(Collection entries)
════

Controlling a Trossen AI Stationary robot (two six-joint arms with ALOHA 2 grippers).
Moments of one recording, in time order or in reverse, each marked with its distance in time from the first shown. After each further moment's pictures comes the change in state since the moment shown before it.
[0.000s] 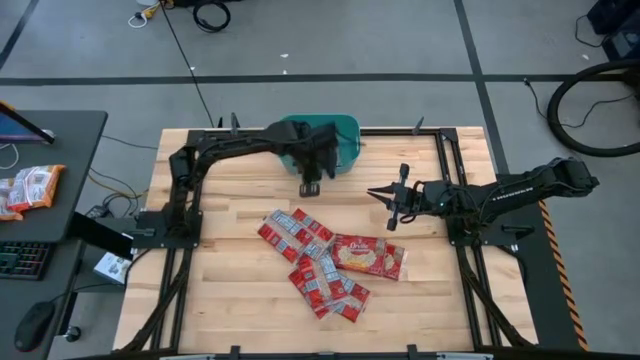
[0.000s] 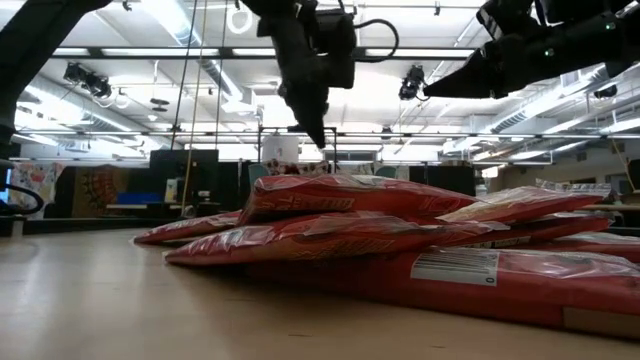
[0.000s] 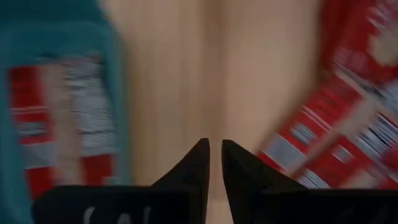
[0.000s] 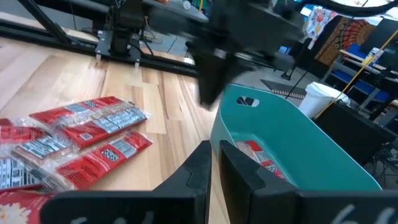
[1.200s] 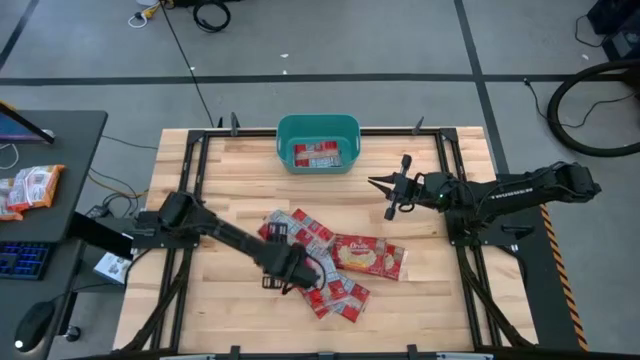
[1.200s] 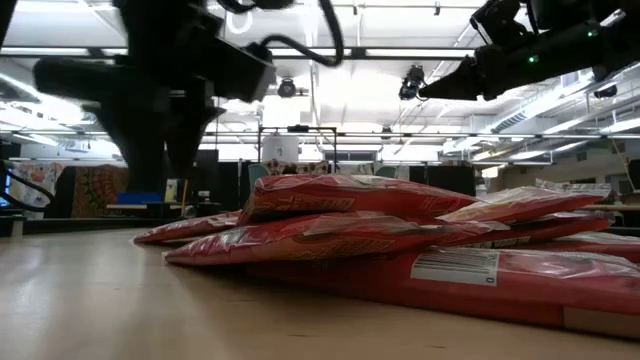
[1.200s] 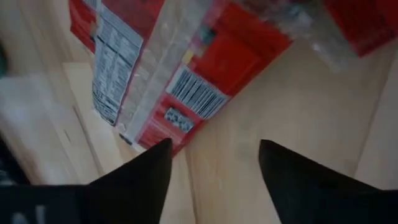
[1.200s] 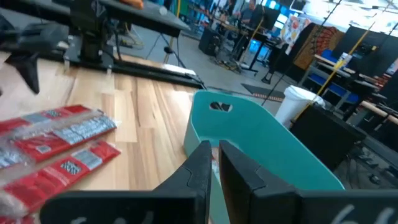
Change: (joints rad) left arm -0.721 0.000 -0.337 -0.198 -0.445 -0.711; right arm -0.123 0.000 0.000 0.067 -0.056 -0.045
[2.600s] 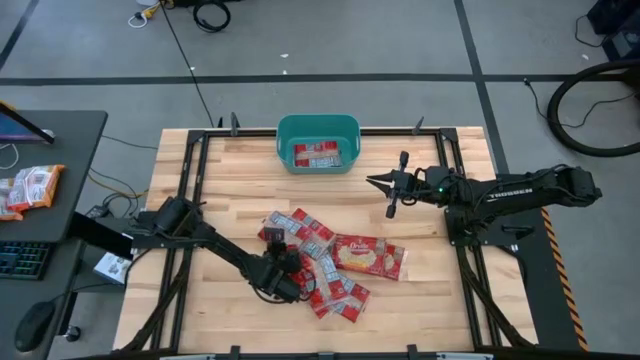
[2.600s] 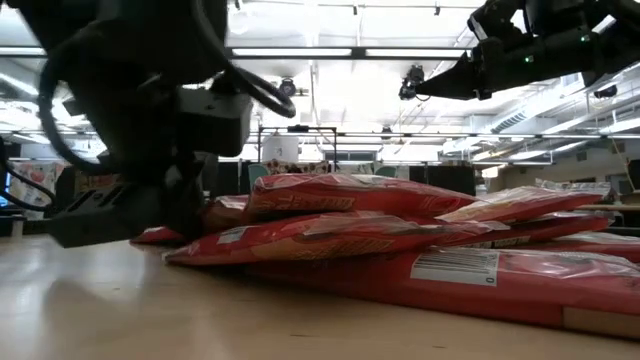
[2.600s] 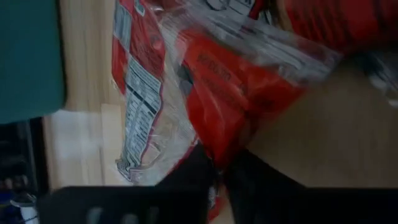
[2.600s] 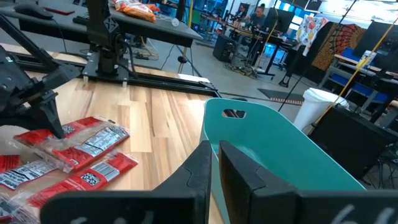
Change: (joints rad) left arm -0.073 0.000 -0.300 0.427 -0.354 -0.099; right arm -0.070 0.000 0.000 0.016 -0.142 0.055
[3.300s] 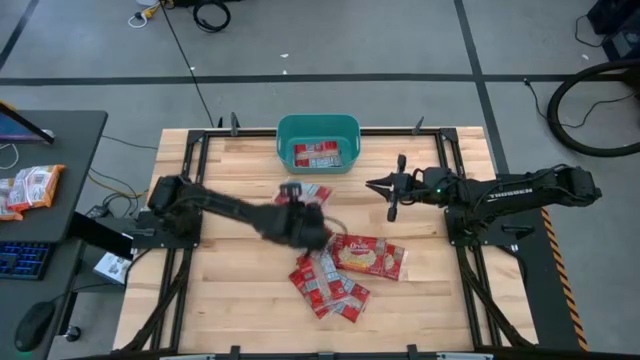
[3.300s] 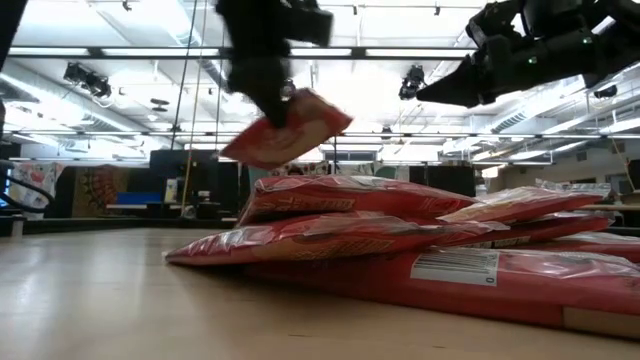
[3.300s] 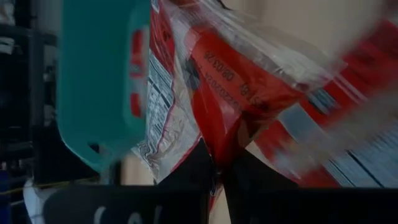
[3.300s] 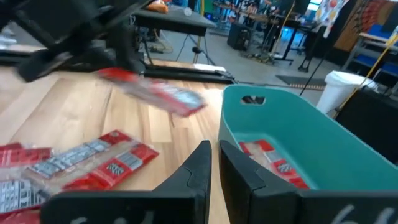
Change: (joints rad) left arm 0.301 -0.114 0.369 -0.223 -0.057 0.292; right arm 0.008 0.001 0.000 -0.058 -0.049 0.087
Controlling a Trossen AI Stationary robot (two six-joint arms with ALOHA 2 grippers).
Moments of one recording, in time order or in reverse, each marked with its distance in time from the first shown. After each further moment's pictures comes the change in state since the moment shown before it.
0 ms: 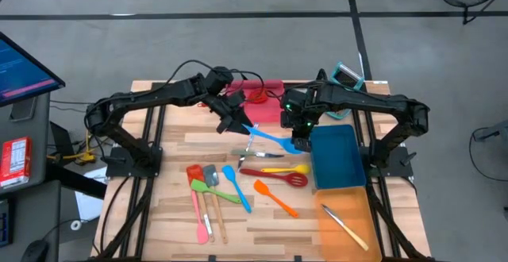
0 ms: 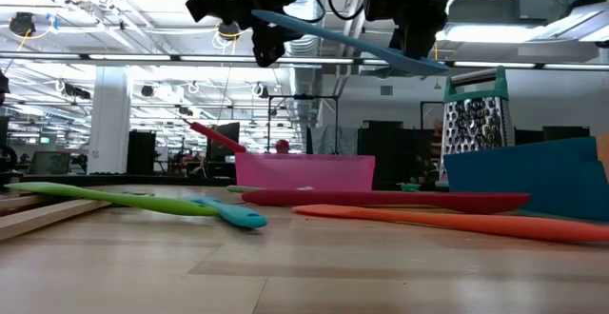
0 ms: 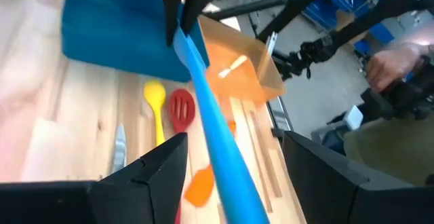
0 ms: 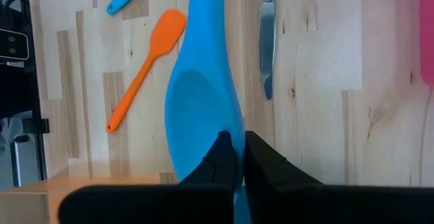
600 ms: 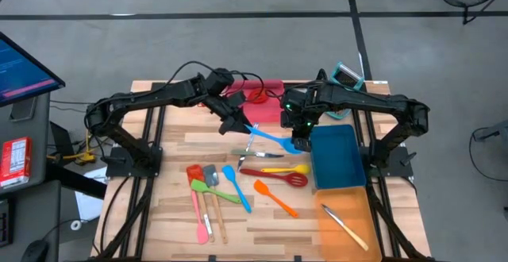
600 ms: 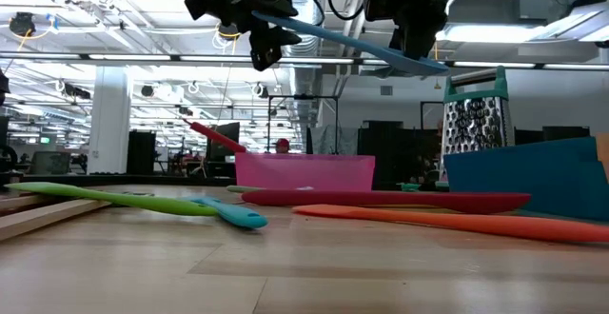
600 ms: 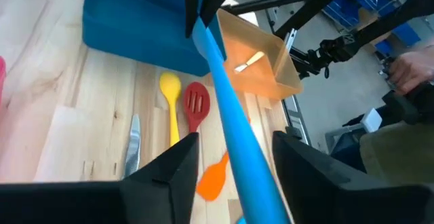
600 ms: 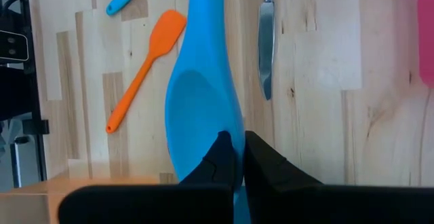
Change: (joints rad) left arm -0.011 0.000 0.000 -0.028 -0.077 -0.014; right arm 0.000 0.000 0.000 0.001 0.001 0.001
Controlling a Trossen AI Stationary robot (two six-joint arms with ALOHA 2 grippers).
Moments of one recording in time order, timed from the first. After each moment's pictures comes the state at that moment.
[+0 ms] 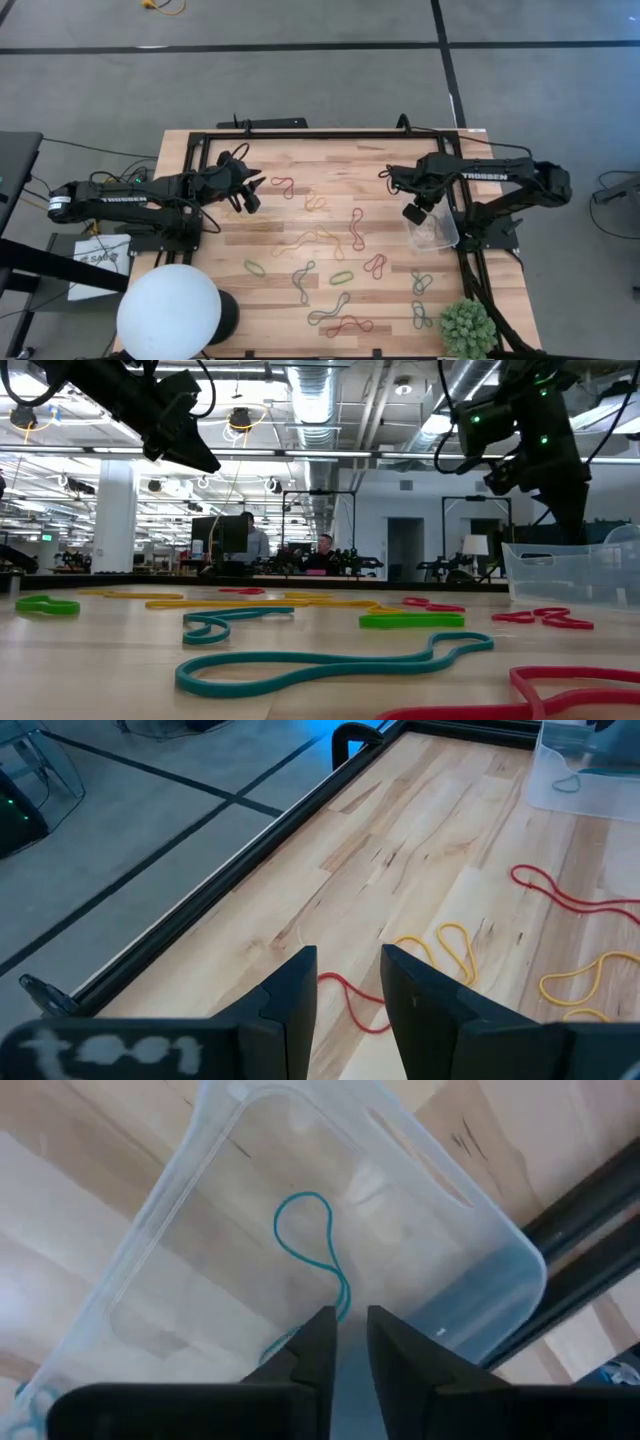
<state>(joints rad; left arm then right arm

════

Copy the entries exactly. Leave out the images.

_Completed task_:
Controlling a Trossen AI Stationary robot (two six-joint arms with ALOHA 2 grippers).
Moments of one recording, in time order or in reverse, each marked with its distance in time from the first shown. After each further moment's pictures comes the change in state since the moment shown before it.
[0.000s] 
[0.000s] 
[0.000s] 
[0.000s] 
[1.200s] 
[1.200s] 
[1.200s] 
[1.200s] 
Change: (joints rad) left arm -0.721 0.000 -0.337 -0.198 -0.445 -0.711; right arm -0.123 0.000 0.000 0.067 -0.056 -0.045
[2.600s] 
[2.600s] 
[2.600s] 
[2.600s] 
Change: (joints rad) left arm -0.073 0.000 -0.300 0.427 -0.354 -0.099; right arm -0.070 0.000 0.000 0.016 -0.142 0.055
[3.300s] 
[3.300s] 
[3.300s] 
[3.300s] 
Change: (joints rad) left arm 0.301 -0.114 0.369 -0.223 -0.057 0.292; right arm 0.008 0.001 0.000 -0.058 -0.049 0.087
Controlling a Trossen AI Stationary robot (two six-joint arms with ALOHA 2 grippers).
Moments of one recording, in time order or in reverse, each marked with its distance in time from the first shown. After each further moment's pictures comes the change in state since the moment shown before it.
0 ms: 
0 ms: 
0 ms: 
0 ms: 
600 ms: 
600 ms: 
600 ms: 
600 ms: 
Change: (joints rad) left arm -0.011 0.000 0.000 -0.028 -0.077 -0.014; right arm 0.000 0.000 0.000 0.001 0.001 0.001
Controlling a Trossen AI Stationary robot (two six-joint arms with ALOHA 2 grippers).
Moments of one recording in time order, timed from the first. After each moment's pictures comes the state at that moment.
[+0 ms] 
<state>(joints rad; left arm then right arm

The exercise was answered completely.